Probably because of the severity of the subject matter, the tone of The Day Shall Come is rather uneven, swaying from clear comic moments to spine-chilling realities. 

The delusion of the supposed revolutionaries is clearly bizarre – even if underpinned by mental illness and genuine injustice that’s harder to laugh at. And some eviscerating, point-scoring banter between the super-cynical FBI agents and other law enforcement figures is sharply acidic. That’s no surprise since the film’s co-writer, Jesse Armstrong, wrote on The Thick Of It and Morris has directed a few episodes of Veep, though the insults are never quite as stringing as on TV.

But the comedy, however dark, always sits well with the more dramatic scenes or the political point-making, especially as the FBI’s stitch-up escalates. 

Moses, too, is a mass of contradictions.
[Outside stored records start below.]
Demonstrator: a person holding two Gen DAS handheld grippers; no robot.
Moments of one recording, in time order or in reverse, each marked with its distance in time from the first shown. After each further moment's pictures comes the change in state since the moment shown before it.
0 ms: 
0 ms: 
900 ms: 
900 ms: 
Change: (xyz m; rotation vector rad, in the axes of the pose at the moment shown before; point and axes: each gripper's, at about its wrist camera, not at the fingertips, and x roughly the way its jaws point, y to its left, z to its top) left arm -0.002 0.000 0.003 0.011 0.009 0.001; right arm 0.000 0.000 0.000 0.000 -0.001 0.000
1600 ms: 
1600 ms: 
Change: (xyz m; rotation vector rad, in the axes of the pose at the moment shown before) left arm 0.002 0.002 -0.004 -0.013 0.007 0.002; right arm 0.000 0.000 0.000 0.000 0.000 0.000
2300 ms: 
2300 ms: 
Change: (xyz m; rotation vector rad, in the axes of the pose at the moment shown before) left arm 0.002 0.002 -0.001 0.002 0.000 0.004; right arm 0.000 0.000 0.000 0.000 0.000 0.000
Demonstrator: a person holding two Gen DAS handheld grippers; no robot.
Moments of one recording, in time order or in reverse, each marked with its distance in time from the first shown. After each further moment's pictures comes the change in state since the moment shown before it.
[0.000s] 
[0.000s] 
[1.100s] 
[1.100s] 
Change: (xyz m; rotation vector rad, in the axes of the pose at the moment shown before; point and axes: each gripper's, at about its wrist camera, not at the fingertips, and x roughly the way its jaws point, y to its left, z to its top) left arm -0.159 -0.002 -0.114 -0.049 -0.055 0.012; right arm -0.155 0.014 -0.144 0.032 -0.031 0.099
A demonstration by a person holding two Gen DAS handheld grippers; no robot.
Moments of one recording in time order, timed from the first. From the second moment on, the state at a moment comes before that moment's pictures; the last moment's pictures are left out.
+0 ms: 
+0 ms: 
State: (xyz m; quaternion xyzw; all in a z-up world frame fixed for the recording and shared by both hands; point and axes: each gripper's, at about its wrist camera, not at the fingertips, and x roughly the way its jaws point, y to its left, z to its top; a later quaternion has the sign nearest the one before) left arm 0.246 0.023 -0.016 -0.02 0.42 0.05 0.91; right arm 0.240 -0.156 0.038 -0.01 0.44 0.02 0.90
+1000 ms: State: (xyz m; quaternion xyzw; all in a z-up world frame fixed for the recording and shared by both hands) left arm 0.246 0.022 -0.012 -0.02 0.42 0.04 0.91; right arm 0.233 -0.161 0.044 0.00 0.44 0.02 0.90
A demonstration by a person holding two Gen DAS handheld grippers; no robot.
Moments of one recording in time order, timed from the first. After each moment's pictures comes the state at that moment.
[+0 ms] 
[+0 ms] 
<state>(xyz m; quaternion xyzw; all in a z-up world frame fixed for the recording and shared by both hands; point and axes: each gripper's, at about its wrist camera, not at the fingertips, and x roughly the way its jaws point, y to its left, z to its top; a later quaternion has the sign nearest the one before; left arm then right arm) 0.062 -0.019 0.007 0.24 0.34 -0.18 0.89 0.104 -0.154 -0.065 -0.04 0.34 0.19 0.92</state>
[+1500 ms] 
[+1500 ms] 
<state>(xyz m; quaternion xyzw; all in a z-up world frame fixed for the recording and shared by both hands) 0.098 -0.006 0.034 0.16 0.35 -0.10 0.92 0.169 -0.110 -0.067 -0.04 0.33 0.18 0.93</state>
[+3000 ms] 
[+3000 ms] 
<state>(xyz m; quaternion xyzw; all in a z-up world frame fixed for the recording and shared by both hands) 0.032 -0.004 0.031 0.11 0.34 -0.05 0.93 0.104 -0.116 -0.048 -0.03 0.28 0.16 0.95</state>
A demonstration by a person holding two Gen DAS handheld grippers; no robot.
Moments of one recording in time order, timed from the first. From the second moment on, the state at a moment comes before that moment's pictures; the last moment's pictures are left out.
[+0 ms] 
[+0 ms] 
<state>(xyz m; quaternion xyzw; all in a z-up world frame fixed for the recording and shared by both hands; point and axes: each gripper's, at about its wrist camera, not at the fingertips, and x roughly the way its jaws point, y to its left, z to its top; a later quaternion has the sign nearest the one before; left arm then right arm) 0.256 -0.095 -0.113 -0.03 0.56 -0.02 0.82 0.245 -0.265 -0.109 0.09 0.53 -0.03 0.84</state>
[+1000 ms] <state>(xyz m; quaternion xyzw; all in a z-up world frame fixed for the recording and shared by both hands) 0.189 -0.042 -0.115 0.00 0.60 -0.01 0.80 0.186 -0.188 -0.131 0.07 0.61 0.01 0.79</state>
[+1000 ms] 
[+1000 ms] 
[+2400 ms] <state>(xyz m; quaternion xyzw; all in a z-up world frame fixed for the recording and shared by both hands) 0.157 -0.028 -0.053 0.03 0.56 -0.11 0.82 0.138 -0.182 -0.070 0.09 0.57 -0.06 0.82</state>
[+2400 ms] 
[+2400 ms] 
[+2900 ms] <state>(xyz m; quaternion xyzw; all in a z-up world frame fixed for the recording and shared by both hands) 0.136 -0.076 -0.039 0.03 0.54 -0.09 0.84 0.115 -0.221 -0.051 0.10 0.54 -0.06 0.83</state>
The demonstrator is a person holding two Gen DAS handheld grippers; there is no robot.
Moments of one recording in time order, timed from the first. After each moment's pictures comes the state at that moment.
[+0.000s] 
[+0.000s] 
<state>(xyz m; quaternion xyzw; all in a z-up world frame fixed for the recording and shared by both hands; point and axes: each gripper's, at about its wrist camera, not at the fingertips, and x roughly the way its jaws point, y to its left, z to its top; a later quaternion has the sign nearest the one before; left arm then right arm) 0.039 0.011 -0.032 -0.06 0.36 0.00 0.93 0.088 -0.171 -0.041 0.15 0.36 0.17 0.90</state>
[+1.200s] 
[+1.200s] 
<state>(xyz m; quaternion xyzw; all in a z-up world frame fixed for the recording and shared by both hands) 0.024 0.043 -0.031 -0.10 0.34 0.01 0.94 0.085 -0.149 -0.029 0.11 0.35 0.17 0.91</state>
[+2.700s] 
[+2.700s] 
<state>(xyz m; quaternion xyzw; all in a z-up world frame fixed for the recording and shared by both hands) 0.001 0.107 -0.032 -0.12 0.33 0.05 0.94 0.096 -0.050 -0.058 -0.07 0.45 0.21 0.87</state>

We have to see him as absurd yet serious; as a soft-bellied family man who eschews violence in his fight for black rights, yet who’d sell WMDs to white supremacists without much hesitation.  It’s a credit to relatively little-known Marchánt Davis that he keeps all this together in a watchable, if strange, performance from which a naive tenderness emerges.

Morris certainly succeeds in using satire to throw some light onto the shady operations of the FBI, but whether The Day Shall Come succeeds as a gripping, convincing story or astute comedy is mooter. But there’s plenty of food for thought generated from the subject matter.

• The Day Shall Come is on general release from today.